I was suggesting first studying what legacy javacc exacly does before making a decision for a new feature: may be with just a few lines of code you can make it reposition exactly at the “beginning” of the faulty production (token pointers, built nodes, …).

Well, I’m not sure I would want the ATTEMPT reposition at its previous state; may be experience would show it’s more comfortable to reposition a the state before the faulty production, in cases like ATTEMPT ( P1() P2() P3()) and P2() fails.

I’m puzzled by this statement. You seriously think that I didn’t look carefully at what the legacy JavaCC tool does?

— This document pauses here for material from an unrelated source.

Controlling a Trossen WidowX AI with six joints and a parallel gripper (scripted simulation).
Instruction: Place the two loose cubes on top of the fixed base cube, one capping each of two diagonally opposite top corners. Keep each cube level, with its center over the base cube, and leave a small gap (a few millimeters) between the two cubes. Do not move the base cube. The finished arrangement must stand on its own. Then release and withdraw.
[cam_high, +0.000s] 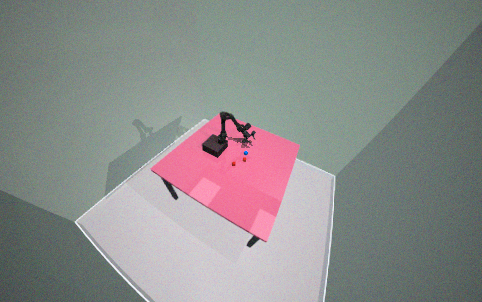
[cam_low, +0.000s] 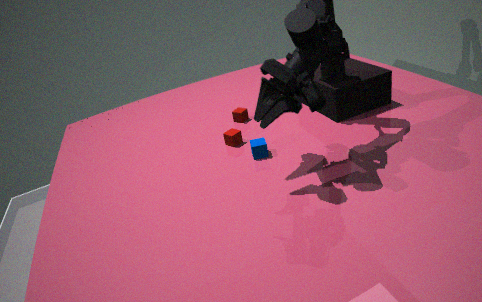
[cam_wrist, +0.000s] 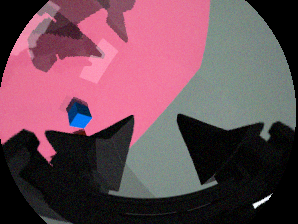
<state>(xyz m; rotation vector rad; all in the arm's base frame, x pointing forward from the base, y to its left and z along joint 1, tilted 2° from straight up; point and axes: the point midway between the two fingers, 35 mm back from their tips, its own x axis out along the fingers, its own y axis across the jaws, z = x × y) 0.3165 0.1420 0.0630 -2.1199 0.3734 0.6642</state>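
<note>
Now: gripper tip 50 mm past the blue cube, 100 mm to the left of it and 110 mm above it.
</note>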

All that legacy JavaCC does with a try-catch is translate it into a Java try-catch.

But the thing with this is that, when I say that the legacy try-catch is not something very useful, it’s not just me saying it. There is over twenty years of praxis that demonstrates pretty clearly that it is not very useful. Just try to figure out how many grammars out there in the wild make use of this! Very few. Precisely because it is just not very useful. Again, this is not my judgment. It is the judgment of over 20 years of praxis!

Well, if you have ATTEMPT(P1() P2() P3()) and it fails in P2, it is going to rewind to right before P1().

If you wanted it to rewind to its state right before P2, you would need to write:

ATTEMPT(P2() etc.)

If it fails and rewinds, it rewinds to the state it was in before the attempt. I’m not sure what else is really possible in general.

The other issue is that if you write:

try {P1() P2() P3()} catch{…}

in principle, the exception could come from some deeply nested sub-production. Again, it is just not very clear, in the general case, what useful thing you can do in the catch block with the legacy try-catch semantics. And again, that is almost certainly why the whole thing is so little used out there, precisely because it is not useful!

Admittedly, it remains to be seen how generally useful the new ATTEMPT/RECOVER construct is. But probably, it could not be less useful than the legacy try-catch, which is pretty much completely useless!